§ **Task directions**
Lift every line from the entries that includes the word "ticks".

[Records excerpted from a collection]
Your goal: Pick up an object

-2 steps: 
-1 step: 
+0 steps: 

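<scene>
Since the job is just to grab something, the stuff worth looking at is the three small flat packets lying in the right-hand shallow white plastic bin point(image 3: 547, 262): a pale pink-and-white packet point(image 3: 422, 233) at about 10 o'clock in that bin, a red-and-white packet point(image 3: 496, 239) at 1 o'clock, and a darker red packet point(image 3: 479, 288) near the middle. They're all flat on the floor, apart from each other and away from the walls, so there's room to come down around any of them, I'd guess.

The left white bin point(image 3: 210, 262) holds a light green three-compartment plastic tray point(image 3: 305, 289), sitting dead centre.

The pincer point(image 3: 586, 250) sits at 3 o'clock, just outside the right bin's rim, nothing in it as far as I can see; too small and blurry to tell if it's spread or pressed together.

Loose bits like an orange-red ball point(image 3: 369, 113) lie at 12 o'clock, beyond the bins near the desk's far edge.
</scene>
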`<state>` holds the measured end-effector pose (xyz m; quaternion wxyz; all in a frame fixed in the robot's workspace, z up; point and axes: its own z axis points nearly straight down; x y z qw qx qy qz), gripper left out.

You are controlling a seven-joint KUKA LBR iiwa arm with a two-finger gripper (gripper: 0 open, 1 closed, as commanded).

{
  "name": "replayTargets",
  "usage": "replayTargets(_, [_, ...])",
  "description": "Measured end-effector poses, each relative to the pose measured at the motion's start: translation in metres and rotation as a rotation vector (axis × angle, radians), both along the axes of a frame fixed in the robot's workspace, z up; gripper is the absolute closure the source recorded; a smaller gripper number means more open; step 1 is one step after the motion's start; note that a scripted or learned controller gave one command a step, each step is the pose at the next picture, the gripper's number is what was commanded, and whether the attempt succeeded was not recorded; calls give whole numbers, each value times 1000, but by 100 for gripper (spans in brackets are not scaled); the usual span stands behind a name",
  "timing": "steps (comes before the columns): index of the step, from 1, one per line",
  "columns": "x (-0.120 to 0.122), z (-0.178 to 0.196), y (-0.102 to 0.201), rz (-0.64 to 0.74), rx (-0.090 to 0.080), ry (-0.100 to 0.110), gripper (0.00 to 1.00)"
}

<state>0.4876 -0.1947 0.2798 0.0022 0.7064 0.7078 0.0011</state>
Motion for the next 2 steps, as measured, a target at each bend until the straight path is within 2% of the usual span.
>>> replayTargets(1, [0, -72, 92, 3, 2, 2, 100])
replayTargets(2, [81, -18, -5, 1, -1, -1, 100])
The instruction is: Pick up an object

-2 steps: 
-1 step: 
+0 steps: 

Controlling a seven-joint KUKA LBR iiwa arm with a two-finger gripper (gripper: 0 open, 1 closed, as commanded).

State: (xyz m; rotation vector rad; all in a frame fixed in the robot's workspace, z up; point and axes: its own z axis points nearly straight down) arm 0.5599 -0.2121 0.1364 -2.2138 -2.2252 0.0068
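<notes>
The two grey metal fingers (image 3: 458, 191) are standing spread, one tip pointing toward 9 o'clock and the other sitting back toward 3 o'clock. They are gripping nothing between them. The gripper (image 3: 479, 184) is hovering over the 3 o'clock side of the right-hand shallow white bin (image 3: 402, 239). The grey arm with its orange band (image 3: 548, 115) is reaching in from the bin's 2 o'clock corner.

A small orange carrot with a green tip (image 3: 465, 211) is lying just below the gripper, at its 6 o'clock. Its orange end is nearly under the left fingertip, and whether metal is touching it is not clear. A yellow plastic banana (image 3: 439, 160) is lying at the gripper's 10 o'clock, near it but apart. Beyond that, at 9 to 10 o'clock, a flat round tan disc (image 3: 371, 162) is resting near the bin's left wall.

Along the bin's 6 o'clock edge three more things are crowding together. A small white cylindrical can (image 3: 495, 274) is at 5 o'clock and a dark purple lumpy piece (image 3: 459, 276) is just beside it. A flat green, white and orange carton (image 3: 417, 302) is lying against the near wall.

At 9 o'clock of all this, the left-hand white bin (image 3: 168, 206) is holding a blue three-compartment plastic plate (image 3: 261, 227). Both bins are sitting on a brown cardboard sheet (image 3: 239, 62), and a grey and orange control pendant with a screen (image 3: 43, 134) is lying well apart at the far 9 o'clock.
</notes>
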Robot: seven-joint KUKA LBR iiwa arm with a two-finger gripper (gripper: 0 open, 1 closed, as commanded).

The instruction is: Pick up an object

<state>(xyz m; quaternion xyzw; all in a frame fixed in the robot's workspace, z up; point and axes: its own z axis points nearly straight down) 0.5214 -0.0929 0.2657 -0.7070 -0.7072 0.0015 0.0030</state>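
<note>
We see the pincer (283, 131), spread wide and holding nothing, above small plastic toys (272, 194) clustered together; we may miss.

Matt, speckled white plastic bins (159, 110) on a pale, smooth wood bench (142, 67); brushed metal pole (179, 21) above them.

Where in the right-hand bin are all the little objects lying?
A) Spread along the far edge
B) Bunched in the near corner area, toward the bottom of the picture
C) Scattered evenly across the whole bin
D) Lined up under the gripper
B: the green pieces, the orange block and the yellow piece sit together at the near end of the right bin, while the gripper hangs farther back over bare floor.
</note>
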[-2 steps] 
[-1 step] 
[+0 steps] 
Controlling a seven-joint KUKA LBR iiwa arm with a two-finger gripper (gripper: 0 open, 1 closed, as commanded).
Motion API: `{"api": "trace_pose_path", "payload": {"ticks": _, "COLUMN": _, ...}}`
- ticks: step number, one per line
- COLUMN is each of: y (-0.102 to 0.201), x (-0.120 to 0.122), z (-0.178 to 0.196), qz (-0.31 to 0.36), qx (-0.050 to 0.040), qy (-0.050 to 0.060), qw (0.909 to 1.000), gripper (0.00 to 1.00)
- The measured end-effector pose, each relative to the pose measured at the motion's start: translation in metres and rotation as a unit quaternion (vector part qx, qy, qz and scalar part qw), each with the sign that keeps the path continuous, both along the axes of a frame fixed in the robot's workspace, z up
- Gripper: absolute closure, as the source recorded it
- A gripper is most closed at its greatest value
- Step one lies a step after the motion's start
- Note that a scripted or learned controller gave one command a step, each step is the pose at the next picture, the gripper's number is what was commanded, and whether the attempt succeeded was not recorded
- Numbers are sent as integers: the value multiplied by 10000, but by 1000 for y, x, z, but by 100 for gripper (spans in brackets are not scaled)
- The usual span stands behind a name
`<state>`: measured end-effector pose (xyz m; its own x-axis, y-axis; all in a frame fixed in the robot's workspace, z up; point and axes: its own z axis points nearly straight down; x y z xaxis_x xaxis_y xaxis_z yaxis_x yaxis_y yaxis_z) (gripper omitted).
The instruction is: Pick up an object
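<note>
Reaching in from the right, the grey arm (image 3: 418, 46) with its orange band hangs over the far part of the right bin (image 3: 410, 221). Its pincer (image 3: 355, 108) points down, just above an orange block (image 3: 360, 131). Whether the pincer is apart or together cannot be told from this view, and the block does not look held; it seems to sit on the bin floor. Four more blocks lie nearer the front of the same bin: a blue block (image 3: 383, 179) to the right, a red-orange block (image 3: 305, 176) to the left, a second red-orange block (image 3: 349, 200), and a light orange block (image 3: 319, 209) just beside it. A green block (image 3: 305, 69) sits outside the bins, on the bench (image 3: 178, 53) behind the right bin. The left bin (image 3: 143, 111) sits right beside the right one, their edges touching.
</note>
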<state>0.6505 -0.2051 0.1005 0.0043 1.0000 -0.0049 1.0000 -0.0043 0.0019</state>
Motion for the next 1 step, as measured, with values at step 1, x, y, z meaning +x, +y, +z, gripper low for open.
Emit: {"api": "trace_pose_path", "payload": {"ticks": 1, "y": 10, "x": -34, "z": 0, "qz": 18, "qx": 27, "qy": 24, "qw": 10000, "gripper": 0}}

§ **Finished task**
Motion API: `{"api": "trace_pose_path", "payload": {"ticks": _, "COLUMN": _, ...}}`
- ticks: step number, one per line
Emit: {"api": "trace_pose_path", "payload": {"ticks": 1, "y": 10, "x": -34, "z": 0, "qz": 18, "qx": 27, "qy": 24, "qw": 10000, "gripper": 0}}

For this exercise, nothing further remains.